Users who have only ionworks-schema / ionworks-api — and not the licensed ionworkspipeline package — can now obtain ionworks-defined models (ECM, LumpedSPMR, the MSMR models, GITTModel) in a form they can load and run with plain pybamm. A new POST /discovery/ionworks_models/serialize endpoint builds the model server-side (where the license lives) and returns a loadable serialisation, exposed through the Python SDK.

App-URL helpers for every routed resource

The SDK’s client.urls grew from a single .measurement() method to a full set of web-app link builders — project, model, parameterized_model, optimization, pipeline, study, simulation, cell_specification, cell_instance, and more — so callers never hand-construct app.ionworks.com URLs from IDs. The helpers are environment-aware, deriving the right host for whichever API environment the client is configured against.

Stricter, clearer pipeline configuration

Most user-driven errors in ionworkspipeline now raise UserConfigurationError (a ValueError subclass) instead of bare ValueError / KeyError, so configuration mistakes — wrong field types, out-of-range values, missing keys — are routed to a clear Configuration error for the user instead of paging on-call as an internal error. Alongside this, an in-progress schema-contract hardening effort began validating optimizer configs at the boundary: passing SciPy-only keys to a native optimizer (e.g. DifferentialEvolution(popsize=5, maxiter=10)) now hard-errors at submission time instead of being silently swallowed.
Improvements
  • A single calculation structuredict[str, list[str] | None] mapping each objective to the variables to compute — is now the source of truth for objective- and variable-level cost scoping, replacing the per-cost objective_names list. This lets a weighted Wasserstein (position-shifting dQ/dV) and a per-variable SSE share one MultiCost over an objective, with each cost explicitly scoped to the variables it should consume. ElectrodeBalancing gained a dQdU model axis option that emits dQ/dV on the model’s own full-window voltage axis so a weighted Wasserstein can align peaks in voltage rather than on the data grid.

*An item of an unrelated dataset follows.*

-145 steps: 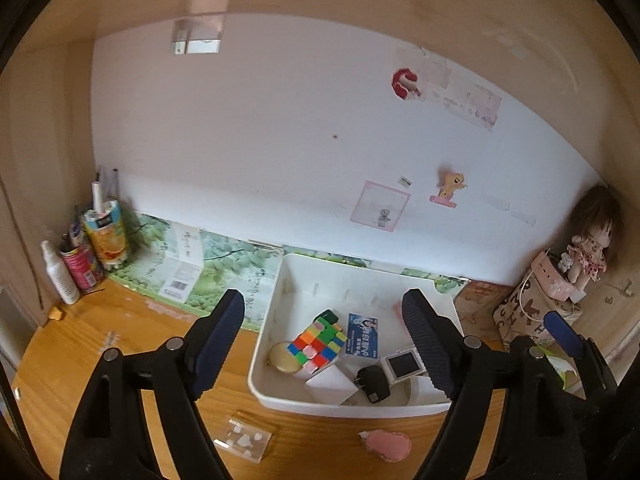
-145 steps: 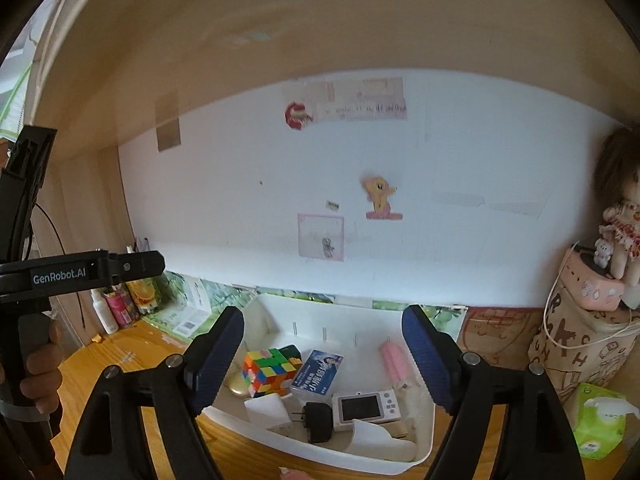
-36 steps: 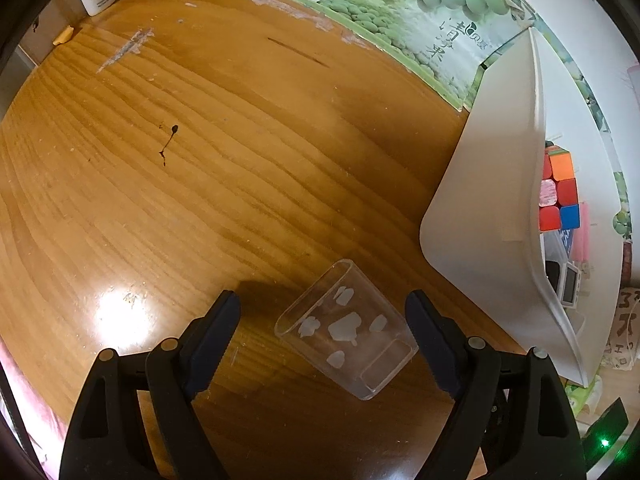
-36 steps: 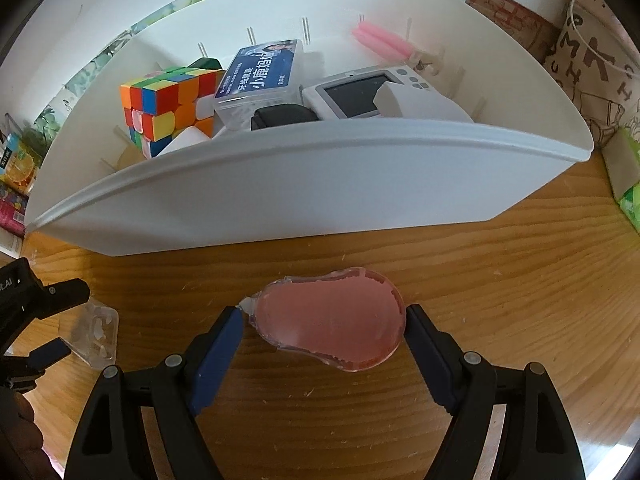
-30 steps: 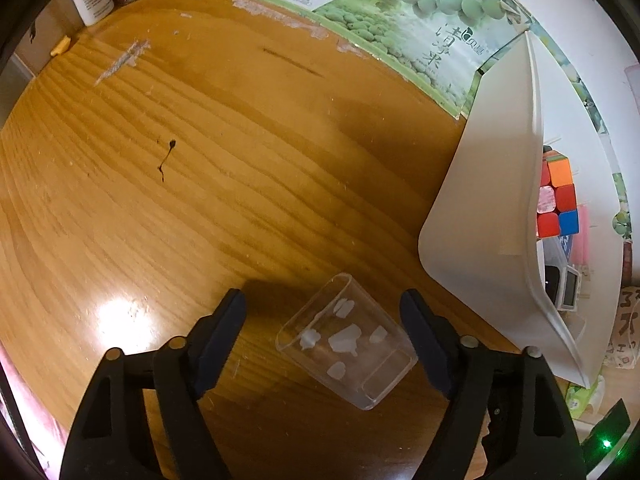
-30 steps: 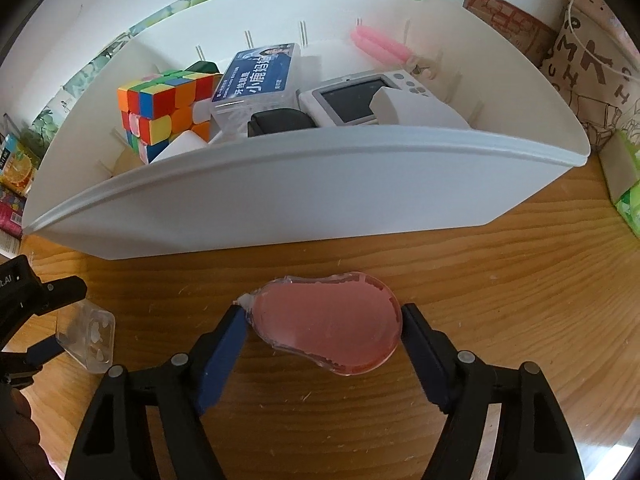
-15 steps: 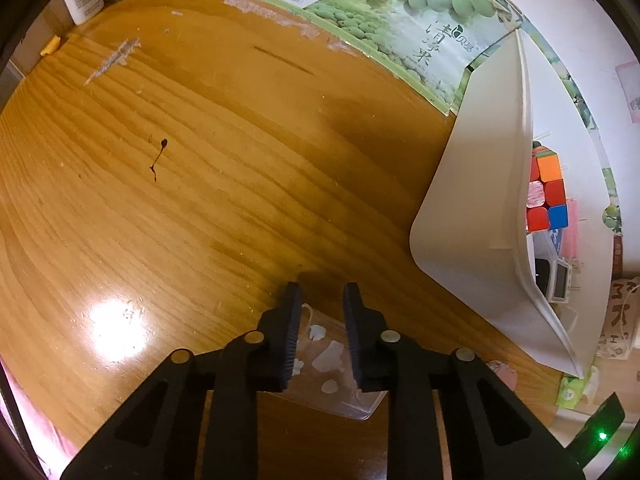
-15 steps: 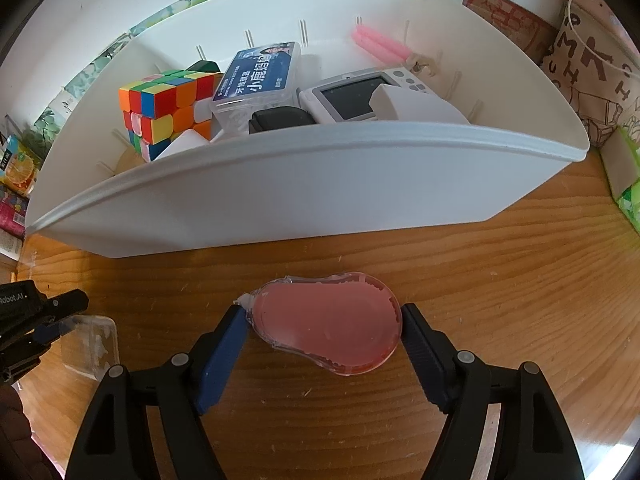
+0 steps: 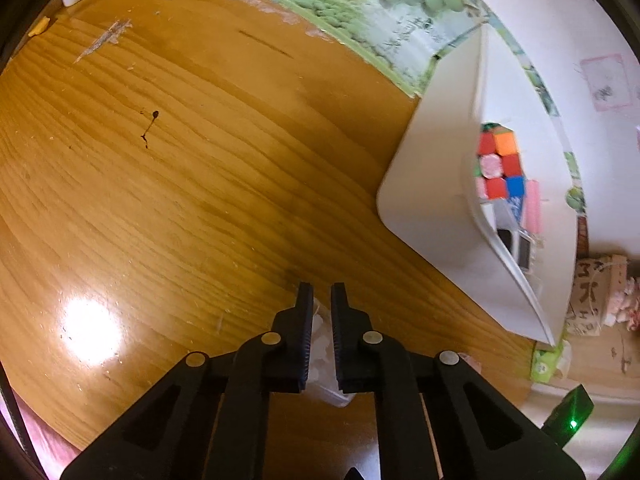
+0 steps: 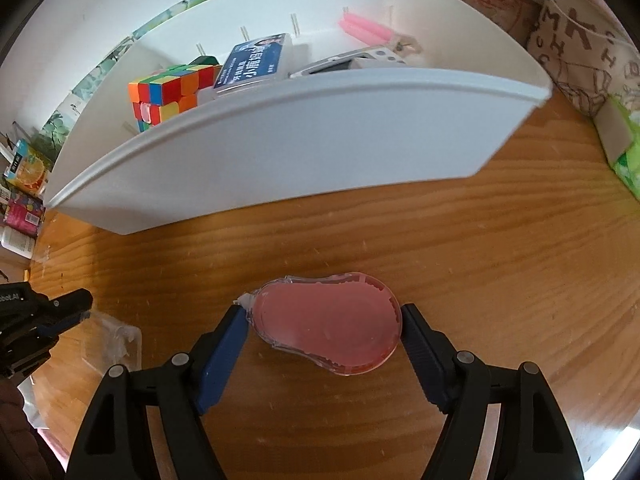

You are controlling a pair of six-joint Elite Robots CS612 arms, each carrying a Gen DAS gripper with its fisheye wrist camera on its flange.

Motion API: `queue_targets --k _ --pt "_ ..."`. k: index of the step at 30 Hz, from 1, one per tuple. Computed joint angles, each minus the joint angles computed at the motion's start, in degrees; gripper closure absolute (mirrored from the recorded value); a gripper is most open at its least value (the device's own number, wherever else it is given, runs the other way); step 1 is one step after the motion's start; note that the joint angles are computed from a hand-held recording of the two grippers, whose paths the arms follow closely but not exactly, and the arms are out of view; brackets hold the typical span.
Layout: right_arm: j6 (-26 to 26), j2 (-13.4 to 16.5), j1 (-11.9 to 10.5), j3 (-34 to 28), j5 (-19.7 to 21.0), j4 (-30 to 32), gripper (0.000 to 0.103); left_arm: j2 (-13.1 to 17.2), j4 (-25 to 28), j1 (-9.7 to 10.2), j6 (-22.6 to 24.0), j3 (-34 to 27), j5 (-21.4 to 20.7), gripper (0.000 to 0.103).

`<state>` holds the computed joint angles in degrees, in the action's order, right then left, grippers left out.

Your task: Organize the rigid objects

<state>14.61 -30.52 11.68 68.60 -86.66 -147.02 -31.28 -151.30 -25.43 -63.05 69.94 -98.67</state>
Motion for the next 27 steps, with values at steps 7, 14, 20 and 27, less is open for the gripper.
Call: queue_targets --k 7,14,20,27 --pt "1.20 -1.94 -0.34 3.71 0.01 -3.77 0.026 -1.27 -0.41 -0.57 0.97 1.55 -0.16 0.078" --pt "0.83 -3.76 -0.60 6.56 0.51 -6.27 0.026 -1.56 0.77 -1.16 -1.28 2.34 -1.83 0.032" --pt "-1.32 -4.47 -1.02 7.56 1.23 -7.40 0.026 -0.32 3.24 -1.39 -4.04 0.51 -3.95 0.031" --pt "-4.85 -5.17 -1.37 8.42 1.73 -9.44 0.026 0.36 4.51 -1.33 -7.13 -0.18 -6.40 0.031"
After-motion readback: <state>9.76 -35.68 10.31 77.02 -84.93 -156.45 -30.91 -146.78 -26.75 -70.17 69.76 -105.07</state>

  • Strict optimizer-option validation: unknown algorithm_options keys (and method/options mismatches) are rejected at submission time, and AskTellOptimizer rejects unknown constructor kwargs at runtime with an actionable message — the previous behaviour silently ignored them. The typed option wrappers (CMAESOptions, PSOOptions, DEOptions, XNESOptions, BayesianOptimizationOptions, SOBEROptions, TuRBOOptions) remain the recommended way to pass options.
  • Failure sentinels across the cost and design spaces are unified into a single FAILURE_PENALTY constant, so the fitting and design-optimization paths can no longer drift apart and the penalty value is better-conditioned for surrogate-GP fits.
Fixes
  • ECM coulomb-count capacity reference is now computed per segment. Multi-measurement fits previously accumulated the cumulative integral across concatenated segment boundaries, inflating the capacity estimate to roughly the sum of per-segment throughputs and triggering spurious capacity-sanity-check warnings.

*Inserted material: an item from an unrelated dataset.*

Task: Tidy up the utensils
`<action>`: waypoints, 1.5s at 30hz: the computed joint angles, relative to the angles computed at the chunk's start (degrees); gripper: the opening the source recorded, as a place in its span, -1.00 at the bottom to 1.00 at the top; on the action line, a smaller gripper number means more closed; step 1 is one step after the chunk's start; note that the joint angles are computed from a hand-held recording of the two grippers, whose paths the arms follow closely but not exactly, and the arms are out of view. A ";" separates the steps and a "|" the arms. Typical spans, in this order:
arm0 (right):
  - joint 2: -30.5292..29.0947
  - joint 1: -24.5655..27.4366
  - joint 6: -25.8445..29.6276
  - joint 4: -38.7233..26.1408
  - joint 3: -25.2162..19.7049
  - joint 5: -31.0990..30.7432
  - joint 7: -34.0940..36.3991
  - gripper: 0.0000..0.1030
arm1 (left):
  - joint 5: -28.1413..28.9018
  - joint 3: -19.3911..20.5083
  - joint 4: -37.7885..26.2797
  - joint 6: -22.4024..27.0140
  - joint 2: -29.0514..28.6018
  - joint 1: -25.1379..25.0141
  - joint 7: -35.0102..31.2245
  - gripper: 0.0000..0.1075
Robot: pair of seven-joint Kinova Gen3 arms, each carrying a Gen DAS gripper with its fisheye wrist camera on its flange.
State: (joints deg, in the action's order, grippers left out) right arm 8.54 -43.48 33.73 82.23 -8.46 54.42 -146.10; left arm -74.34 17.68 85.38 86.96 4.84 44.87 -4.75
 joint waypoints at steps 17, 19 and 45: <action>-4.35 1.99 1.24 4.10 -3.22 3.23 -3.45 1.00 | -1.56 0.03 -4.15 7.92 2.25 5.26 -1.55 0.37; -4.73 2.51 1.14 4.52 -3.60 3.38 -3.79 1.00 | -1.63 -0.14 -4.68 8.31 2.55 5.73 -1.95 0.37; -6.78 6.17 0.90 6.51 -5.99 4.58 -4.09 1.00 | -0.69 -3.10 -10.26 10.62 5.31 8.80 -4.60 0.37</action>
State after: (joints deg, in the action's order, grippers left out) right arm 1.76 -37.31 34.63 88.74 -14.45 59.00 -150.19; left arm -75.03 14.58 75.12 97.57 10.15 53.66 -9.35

  • A geometry passed through simulation_kwargs with symbolic bounds (e.g. a pybamm.Scalar min and a pybamm.Parameter max) is now deserialised back into pybamm objects before the simulation is built, instead of arriving as raw JSON and choking the solver.

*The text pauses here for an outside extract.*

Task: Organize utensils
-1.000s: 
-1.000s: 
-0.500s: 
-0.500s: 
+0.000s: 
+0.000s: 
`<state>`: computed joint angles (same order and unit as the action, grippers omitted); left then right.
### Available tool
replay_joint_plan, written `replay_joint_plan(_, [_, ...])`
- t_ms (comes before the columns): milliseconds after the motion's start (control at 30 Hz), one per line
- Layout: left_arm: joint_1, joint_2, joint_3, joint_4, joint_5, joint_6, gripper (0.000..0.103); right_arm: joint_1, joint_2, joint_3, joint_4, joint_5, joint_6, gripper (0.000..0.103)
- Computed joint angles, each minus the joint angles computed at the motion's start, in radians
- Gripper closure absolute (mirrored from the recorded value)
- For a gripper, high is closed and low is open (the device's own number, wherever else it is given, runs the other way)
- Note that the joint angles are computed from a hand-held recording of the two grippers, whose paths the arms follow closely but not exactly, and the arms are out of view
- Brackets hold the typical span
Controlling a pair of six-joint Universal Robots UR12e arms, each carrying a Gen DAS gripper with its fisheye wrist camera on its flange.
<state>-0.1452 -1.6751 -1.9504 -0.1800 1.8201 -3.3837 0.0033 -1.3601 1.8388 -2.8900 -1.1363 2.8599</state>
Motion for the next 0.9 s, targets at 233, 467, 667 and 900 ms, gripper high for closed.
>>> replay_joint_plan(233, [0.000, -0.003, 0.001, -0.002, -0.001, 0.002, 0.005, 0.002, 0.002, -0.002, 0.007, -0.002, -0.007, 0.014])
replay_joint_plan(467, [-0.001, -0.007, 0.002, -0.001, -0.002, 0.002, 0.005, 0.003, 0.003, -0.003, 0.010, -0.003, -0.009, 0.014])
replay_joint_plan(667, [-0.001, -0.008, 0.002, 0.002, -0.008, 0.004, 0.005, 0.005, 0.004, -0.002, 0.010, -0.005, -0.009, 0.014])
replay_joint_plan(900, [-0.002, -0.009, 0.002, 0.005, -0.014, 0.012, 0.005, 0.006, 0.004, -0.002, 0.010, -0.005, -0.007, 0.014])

  • parse_model now honours serialised geometry, var_pts, spatial_methods, and submesh_types for custom models, attaching them as per-instance defaults instead of letting pybamm rebuild geometry from model.options.
Improvements
  • client.model.download / serialize (introduced above) return ionworks-defined models in a plain-pybamm-loadable form.
  • client.urls (introduced above) now builds links for every routed resource, environment-aware.